My dad was a high school principal and always had a good chunk of the summer off. Every year we’d pile what seemed like everything we owned into our station wagon and drive to a bungalow colony on Lake Champlain. They were some of the best summers of my life. We kids romped, my dad golfed, my mom shmoozed with the ladies on the “campus.”
The idea of summer was every bit as important as the doing. The entire family lived according to the rhythm of the school year, and summer meant summer for all of us. It seemed everyone my parents socialized with was a school teacher or administrator. I figured this was true for everybody — parents worked from September to June, and relaxed for much of July and August. We were positively…European.
Then I grew up and got a job in newspapering. And here’s the thing about working for a newspaper that comes out every week: It comes out every week! No matter how hard you worked the week before or how good you felt about it, you have to do the thing all over again. As a kid, I measured time like a perennial plant, growing and blooming over the summer and then dying a little every fall and winter. As an adult, I’m like a bouquet of cut flowers: No matter how nice and fresh I am on Monday, you’re going to have to replace me by Sunday.
(I am still working on this metaphor.)
As a result, I always feel a little alienated from the seasons. The beach reports and L.L. Bean catalogues tell me it’s summer, but in my head it’s Monday. Then Tuesday. Weekends are nice, but then there’s Monday again.
Of course, many people solve this dilemma by taking something called a “vacation.” I’ve read about these mythical periods of labor-free relaxation in the Travel section, which I approach the same way I do upscale restaurant reviews and pornography — fun to look at, although I doubt I’ll ever have any use for the information. To my wife’s dismay, I am terrible at planning vacations, or even agreeing to set aside the time for one. I’m not a workaholic, but I do blame my job: I may want to go away, but the job is still there, a hungry pet demanding its weekly feeding. (Oy, another metaphor.)
So it was a bit of a family milestone when I agreed to take a week off last May and plan a trip to Paris (and by “plan” I mean “let my wife do all the planning”). Picnicking under the Eiffel Tower. Rummaging at the marchés. Catching a film at La Cinémathèque Française.
Of course, none of these things happened, and the only reason I can even mention them is because I read a list of “20 great things to do in Paris” in TimeOut. I ended up in the hospital in April, and we had to cancel. I’m fine now, but here it’s summer, and we’re still looking to get away.
This would depress me if not for a revelation: Had we gone to Paris, we’d already be home! The whole thing would have just been a memory and a camera-full of photographs neither of us has any idea how to download!
In fact, studies show that the real pleasure of a vacation is in the anticipation.
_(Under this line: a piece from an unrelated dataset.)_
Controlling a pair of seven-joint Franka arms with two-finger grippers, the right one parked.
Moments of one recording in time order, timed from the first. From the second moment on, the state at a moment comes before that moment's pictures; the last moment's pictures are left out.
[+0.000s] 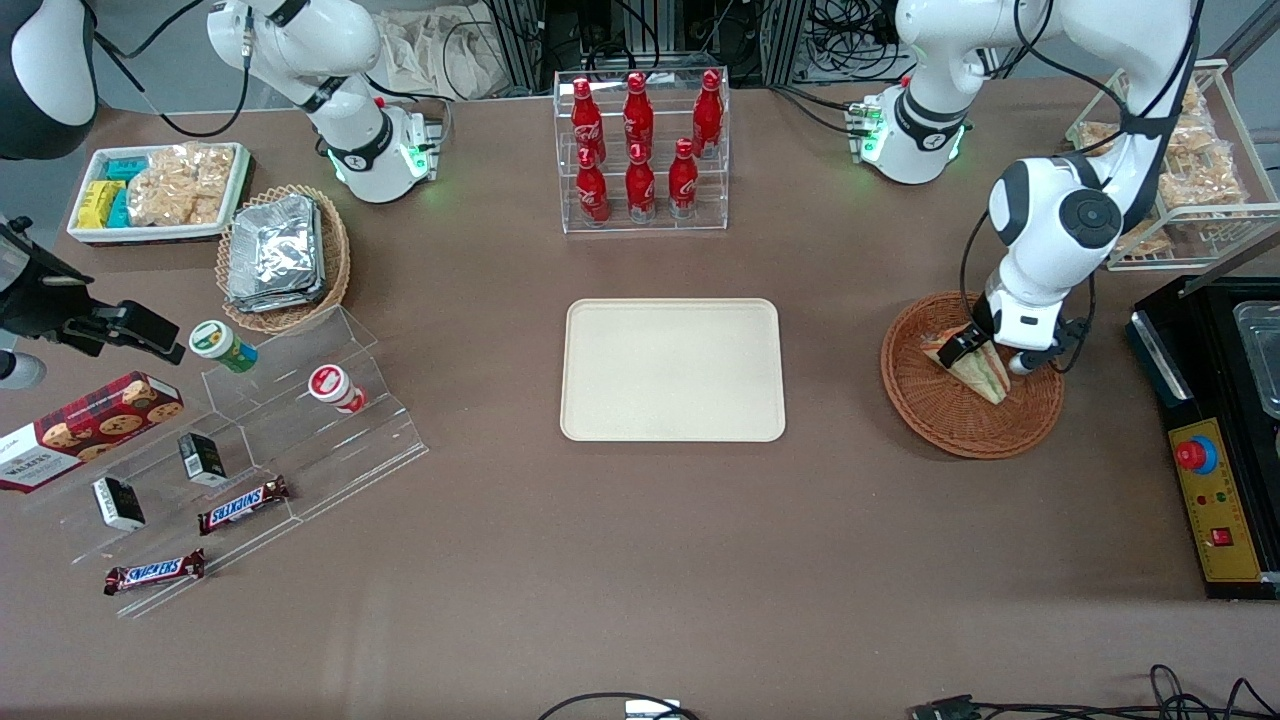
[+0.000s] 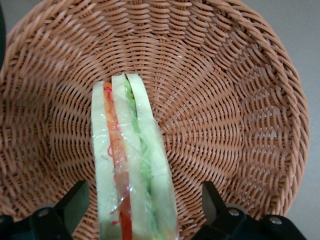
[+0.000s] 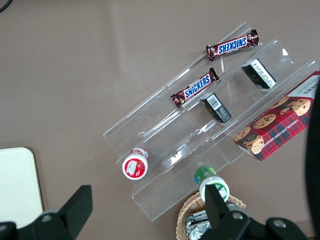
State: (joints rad) arm 0.02 0.05 -0.04 -2.61 0.02 2.72 -0.58
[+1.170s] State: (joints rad) arm 0.02 -0.14 0.02 -2.54 0.02 2.47 -0.16
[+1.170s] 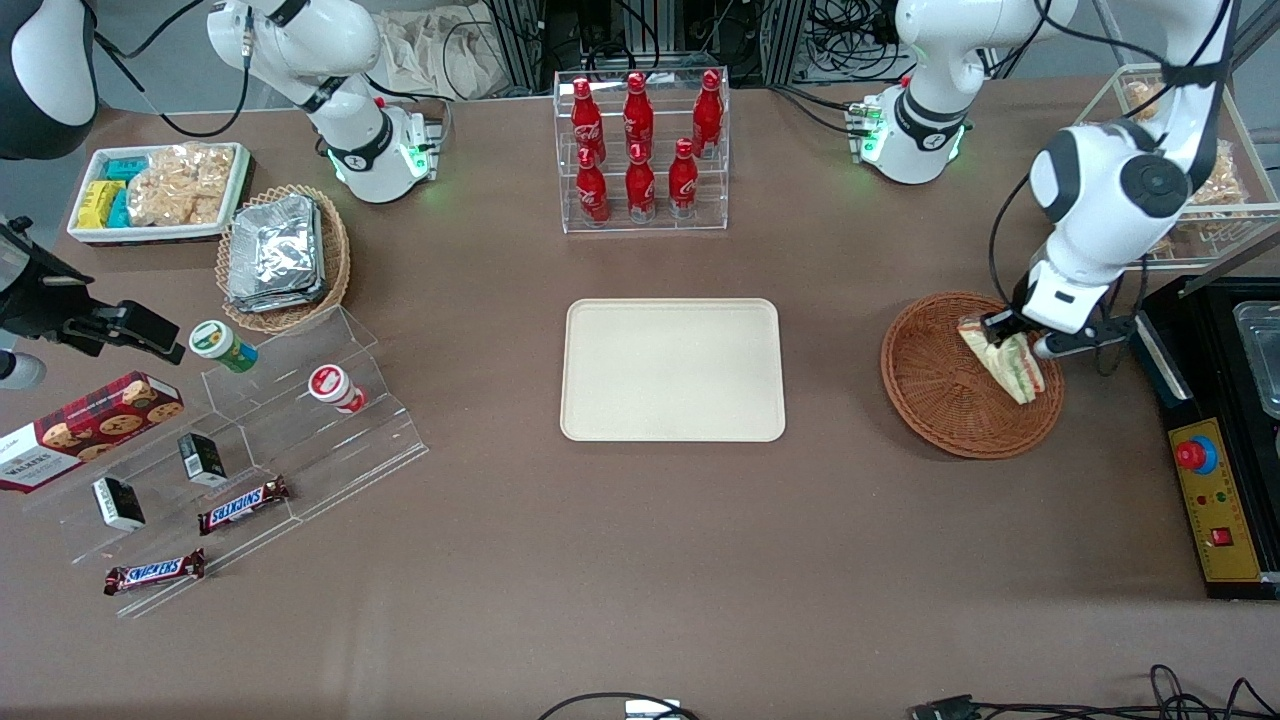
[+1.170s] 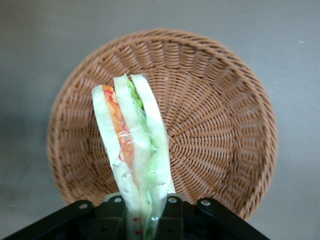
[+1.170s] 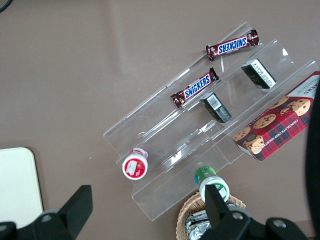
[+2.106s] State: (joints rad) arm 0.01 -0.17 -0.20 -2.20 0.00 2.05 0.15
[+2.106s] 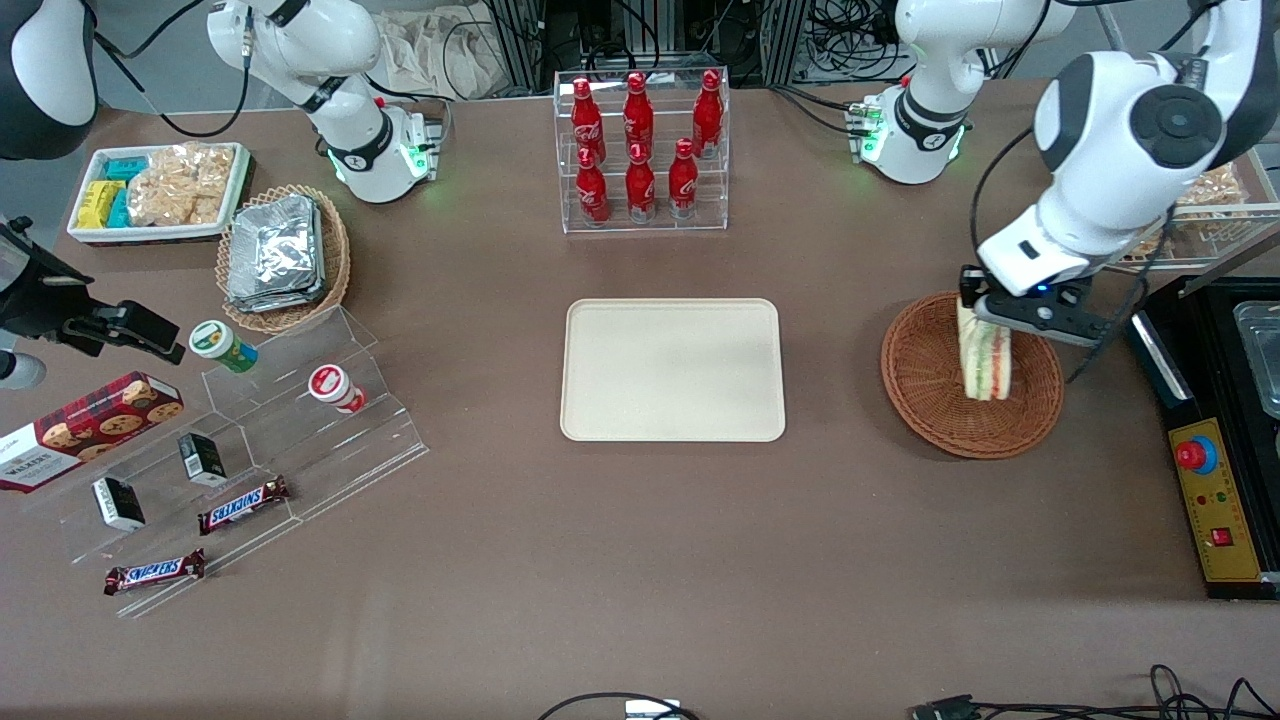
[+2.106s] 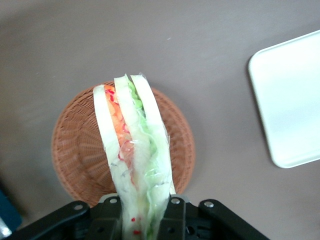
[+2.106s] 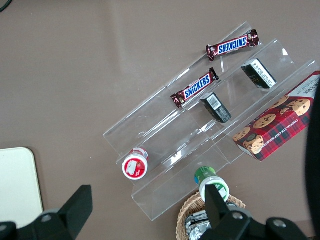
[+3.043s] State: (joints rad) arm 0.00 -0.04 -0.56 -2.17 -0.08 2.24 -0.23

Last year Dutch researchers found, according to The New York Times, “that the largest boost in happiness comes from the simple act of planning a vacation.” Even those travelers who described their trip as “relaxing” were no happier after the vacation than they had been planning it!
The solution is obvious: Better you should spend your time planning vacations than actually taking them. Of course, that seems a little cruel, so I have come up with the next best thing, what I am calling “Bring a Little Paris into Your Life©.” Instead of getting all excited over a single trip or vacation that will just leave you broke and blasé after it’s over, do something vacationy as often as you can. Meet your spouse for lunch in the middle of a workday. Visit a museum on a Thursday night. Take a day trip.
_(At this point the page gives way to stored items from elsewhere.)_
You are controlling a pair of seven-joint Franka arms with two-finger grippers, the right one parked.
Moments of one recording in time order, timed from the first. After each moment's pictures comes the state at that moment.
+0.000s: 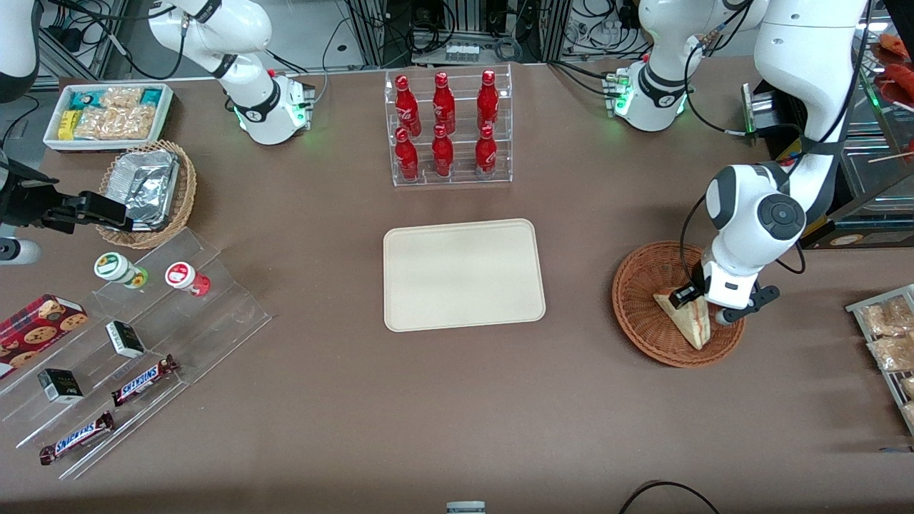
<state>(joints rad) -0.03 0.29 -0.03 -2.21 0.02 2.59 -0.55</state>
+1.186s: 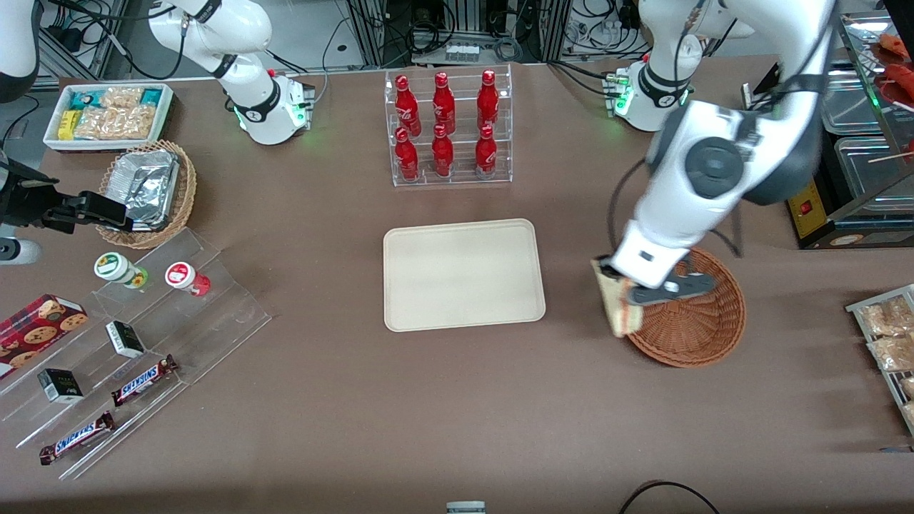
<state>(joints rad) -0.32 0.23 -0.14 -1.75 0.04 1.98 -0.61</state>
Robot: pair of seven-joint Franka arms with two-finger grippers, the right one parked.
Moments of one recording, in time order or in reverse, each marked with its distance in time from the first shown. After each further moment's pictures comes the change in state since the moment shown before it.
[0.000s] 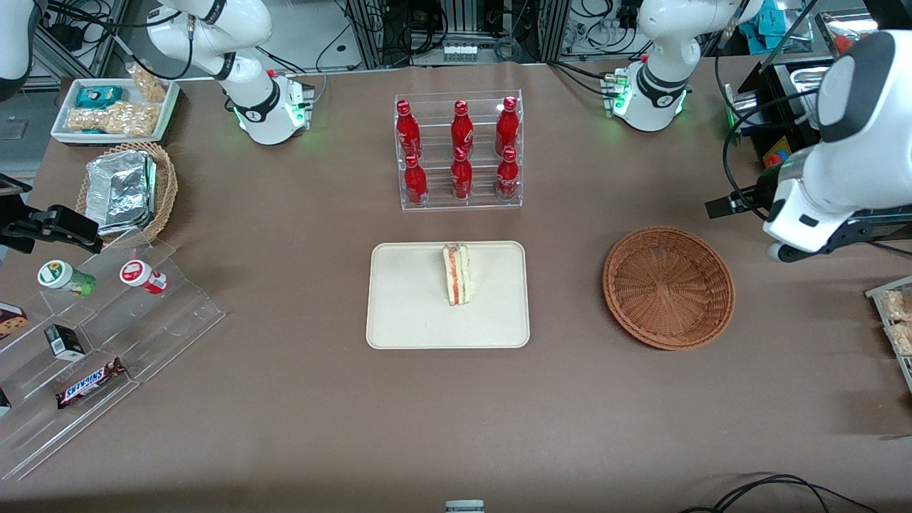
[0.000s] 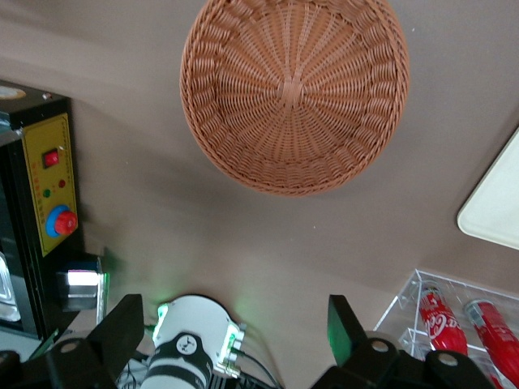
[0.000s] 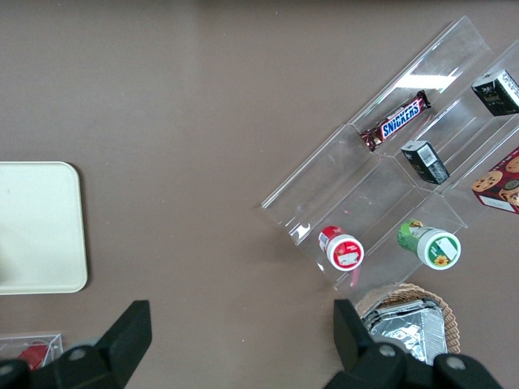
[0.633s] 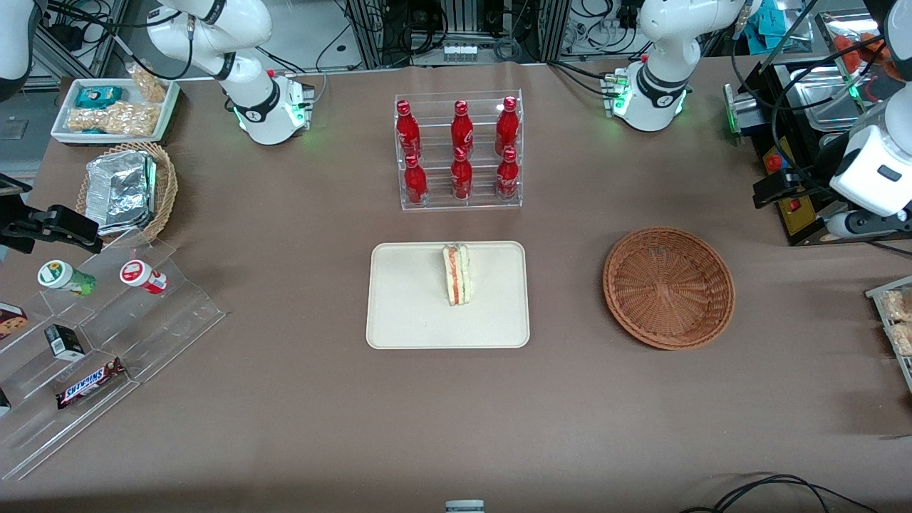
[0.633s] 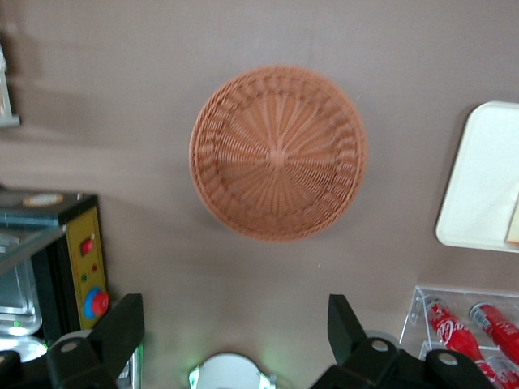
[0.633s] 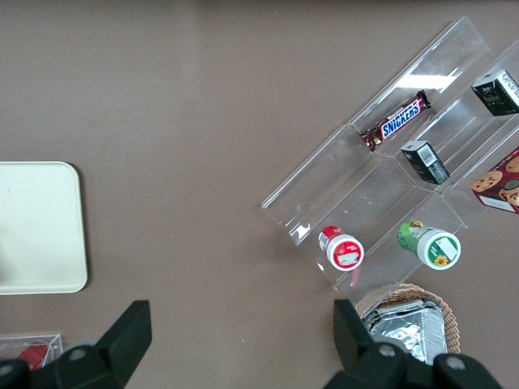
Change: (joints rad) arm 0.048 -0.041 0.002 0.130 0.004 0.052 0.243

I know this sounds like a page out of Cosmo, but my wife and I have been doing this and it’s been great. One Sunday we drove up to Poughkeepsie, NY, where they converted an old railroad bridge into the Walkway on the Hudson. After our hike on the bridge we went to Vassar College and saw a play starring Ken Olin (Michael on thirtysomething). Another night we met at a great hummus place in Englewood. Last weekend we hiked and picnicked at Palisades Interstate Park and saw a new production at The Shakespeare Theatre of New Jersey.
Hikes. Picnics. Summer theater. All the activities were in tune with the season. And unlike an annual vacation, they’re not over yet.
We still plan to get away with the kids when they get back from their various camps and travels. But I am losing my anxiety about not doing the summer “right.” I’ll spare you the metaphor, but already this summer is more lovely and more temperate.